** About this task **
Retype the full set of records. Keep every character identical.
── Source material
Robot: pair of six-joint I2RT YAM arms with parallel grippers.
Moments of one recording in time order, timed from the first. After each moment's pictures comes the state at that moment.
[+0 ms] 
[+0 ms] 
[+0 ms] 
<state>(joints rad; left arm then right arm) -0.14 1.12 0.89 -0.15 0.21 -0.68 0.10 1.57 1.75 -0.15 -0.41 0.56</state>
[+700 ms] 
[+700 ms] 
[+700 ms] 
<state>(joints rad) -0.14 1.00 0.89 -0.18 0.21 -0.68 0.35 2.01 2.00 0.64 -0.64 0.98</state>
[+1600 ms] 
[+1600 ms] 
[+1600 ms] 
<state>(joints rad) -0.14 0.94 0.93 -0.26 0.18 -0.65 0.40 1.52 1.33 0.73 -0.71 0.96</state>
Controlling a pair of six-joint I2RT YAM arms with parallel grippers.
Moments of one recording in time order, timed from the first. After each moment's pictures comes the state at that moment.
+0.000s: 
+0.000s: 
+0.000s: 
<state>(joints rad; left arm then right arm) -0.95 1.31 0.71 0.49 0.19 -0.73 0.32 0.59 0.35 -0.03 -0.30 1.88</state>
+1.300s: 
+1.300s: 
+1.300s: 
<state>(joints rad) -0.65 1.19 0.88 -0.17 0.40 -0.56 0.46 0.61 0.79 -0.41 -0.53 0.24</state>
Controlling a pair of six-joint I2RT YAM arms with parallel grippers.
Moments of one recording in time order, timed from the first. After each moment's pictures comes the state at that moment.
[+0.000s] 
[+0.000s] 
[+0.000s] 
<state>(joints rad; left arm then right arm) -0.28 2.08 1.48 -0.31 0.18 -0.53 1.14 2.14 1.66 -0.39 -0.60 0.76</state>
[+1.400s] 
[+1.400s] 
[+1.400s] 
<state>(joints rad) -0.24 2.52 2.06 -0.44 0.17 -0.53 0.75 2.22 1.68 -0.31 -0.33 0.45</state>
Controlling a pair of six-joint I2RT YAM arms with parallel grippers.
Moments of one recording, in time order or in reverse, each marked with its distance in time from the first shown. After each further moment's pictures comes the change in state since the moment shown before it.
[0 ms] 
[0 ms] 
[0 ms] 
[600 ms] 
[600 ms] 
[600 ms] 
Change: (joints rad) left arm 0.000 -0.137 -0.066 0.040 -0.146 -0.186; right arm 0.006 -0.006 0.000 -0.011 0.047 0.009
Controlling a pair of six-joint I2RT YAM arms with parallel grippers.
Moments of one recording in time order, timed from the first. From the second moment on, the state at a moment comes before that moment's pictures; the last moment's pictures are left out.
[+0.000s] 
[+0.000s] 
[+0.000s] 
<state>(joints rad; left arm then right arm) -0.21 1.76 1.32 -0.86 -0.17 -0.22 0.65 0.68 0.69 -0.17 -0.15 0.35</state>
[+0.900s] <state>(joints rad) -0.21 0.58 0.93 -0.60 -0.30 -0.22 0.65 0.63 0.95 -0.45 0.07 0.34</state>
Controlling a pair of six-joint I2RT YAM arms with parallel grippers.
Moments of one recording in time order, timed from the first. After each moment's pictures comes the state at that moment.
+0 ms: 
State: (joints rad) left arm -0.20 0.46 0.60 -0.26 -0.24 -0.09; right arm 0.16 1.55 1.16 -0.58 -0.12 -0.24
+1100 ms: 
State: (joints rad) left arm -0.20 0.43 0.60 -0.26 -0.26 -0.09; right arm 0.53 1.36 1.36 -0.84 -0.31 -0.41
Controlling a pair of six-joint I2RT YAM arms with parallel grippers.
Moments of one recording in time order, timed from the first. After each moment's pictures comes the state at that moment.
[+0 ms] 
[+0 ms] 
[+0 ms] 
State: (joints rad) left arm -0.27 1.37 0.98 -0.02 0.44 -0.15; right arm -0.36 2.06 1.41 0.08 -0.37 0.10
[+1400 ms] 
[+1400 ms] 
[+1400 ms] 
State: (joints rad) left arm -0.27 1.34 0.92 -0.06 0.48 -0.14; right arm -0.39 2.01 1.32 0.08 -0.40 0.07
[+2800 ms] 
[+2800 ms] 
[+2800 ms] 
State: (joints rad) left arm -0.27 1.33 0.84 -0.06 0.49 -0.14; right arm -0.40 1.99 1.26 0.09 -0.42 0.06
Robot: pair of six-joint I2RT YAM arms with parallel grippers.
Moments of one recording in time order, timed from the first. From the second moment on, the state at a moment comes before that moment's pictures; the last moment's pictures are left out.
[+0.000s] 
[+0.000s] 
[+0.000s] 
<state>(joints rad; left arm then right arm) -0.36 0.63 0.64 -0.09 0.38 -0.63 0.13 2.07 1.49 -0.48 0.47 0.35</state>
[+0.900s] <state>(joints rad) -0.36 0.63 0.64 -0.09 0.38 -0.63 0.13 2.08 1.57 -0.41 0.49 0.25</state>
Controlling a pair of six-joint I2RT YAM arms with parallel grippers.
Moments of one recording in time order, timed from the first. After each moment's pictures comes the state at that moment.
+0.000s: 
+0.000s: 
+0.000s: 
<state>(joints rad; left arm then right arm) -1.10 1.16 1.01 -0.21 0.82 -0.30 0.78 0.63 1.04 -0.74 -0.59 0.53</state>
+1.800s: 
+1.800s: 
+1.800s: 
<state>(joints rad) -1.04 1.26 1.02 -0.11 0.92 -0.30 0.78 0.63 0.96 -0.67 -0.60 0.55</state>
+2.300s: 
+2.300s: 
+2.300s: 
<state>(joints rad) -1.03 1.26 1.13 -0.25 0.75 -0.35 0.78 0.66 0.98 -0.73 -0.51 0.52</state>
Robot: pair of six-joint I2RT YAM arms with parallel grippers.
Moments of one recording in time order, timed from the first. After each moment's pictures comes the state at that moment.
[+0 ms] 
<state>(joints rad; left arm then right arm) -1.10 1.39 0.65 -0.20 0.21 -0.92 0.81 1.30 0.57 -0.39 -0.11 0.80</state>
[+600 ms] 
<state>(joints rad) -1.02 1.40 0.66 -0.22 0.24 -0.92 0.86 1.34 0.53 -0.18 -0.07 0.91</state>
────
** Exercise result **
Robot: pair of six-joint I2RT YAM arms with parallel grippers.
Moments of one recording in time order, timed from the first. After each moment's pictures comes the state at that moment.
[+0 ms] 
[+0 ms] 
[+0 ms] 
<state>(joints rad; left arm then right arm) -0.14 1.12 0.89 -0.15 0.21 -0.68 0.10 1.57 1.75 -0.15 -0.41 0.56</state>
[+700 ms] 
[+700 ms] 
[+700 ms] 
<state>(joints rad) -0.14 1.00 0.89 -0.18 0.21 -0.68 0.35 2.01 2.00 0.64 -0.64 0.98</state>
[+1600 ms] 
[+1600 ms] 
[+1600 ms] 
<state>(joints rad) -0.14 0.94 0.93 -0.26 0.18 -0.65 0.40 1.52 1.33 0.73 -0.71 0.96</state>
Controlling a pair of six-joint I2RT YAM arms with parallel grippers.
Moments of one recording in time order, timed from the first. After each moment's pictures comes the state at that moment.
+0.000s: 
+0.000s: 
+0.000s: 
<state>(joints rad; left arm then right arm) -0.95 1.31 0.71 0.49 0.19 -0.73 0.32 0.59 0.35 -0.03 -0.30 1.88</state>
+1.300s: 
+1.300s: 
+1.300s: 
<state>(joints rad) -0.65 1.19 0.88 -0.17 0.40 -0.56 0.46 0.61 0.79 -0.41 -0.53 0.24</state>
Controlling a pair of six-joint I2RT YAM arms with parallel grippers.
Moments of one recording in time order, timed from the first. After each moment's pictures comes the state at that moment.
[+0.000s] 
[+0.000s] 
[+0.000s] 
<state>(joints rad; left arm then right arm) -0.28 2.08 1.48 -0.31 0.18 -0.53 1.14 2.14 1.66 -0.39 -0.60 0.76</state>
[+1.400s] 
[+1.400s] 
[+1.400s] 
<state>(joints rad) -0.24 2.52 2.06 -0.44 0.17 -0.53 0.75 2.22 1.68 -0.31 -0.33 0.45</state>
Controlling a pair of six-joint I2RT YAM arms with parallel grippers.
Moments of one recording, in time order or in reverse, each marked with its distance in time from the first shown. After each further moment's pictures comes the change in state since the moment shown before it.
[0 ms] 
[0 ms] 
[0 ms] 
[600 ms] 
[600 ms] 
[600 ms] 
Change: (joints rad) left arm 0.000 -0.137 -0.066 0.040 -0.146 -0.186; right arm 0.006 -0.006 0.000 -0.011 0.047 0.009
Controlling a pair of six-joint I2RT YAM arms with parallel grippers.
Moments of one recording in time order, timed from the first. From the second moment on, the state at a moment comes before that moment's pictures; the last moment's pictures are left out.
[+0.000s] 
[+0.000s] 
[+0.000s] 
<state>(joints rad; left arm then right arm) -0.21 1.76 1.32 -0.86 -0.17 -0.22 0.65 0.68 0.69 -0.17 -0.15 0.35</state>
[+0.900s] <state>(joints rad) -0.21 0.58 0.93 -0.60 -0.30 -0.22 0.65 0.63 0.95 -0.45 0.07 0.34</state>
Controlling a pair of six-joint I2RT YAM arms with parallel grippers.
Moments of one recording in time order, timed from the first. After each moment's pictures comes the state at that moment.
+0 ms: 
State: (joints rad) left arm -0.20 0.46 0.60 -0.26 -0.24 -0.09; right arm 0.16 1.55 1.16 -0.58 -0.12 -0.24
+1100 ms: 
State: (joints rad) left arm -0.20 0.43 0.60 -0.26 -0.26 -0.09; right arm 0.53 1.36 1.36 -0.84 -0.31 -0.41
Controlling a pair of six-joint I2RT YAM arms with parallel grippers.
Moments of one recording in time order, timed from the first. After each moment's pictures comes the state at that moment.
[+0 ms] 
[+0 ms] 
[+0 ms] 
State: (joints rad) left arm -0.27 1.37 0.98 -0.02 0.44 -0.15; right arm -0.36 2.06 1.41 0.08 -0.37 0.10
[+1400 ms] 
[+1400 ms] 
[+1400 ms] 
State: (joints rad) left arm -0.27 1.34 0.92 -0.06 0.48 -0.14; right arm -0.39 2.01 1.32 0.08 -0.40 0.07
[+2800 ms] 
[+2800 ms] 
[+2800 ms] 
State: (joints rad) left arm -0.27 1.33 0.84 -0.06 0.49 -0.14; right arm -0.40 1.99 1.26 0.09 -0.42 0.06
Robot: pair of six-joint I2RT YAM arms with parallel grippers.
Moments of one recording in time order, timed from the first. From the second moment on, the state at a moment comes before that moment's pictures; the last moment's pictures are left out.
[+0.000s] 
[+0.000s] 
[+0.000s] 
<state>(joints rad; left arm then right arm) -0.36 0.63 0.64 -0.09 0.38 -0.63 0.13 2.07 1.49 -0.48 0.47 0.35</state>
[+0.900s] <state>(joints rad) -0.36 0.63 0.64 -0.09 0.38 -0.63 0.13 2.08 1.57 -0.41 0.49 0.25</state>
Controlling a pair of six-joint I2RT YAM arms with parallel grippers.
Moments of one recording in time order, timed from the first. After each moment's pictures comes the state at that moment.
+0.000s: 
+0.000s: 
+0.000s: 
<state>(joints rad; left arm then right arm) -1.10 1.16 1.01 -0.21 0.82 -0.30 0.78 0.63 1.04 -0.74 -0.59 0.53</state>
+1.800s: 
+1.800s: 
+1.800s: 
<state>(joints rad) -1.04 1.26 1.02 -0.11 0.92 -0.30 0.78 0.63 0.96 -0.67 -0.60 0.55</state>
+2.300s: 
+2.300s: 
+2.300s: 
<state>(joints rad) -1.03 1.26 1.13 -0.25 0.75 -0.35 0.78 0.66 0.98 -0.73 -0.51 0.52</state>
Robot: pair of six-joint I2RT YAM arms with parallel grippers.
Moments of one recording in time order, timed from the first. After each moment's pictures comes the state at that moment.
[+0 ms] 
<state>(joints rad; left arm then right arm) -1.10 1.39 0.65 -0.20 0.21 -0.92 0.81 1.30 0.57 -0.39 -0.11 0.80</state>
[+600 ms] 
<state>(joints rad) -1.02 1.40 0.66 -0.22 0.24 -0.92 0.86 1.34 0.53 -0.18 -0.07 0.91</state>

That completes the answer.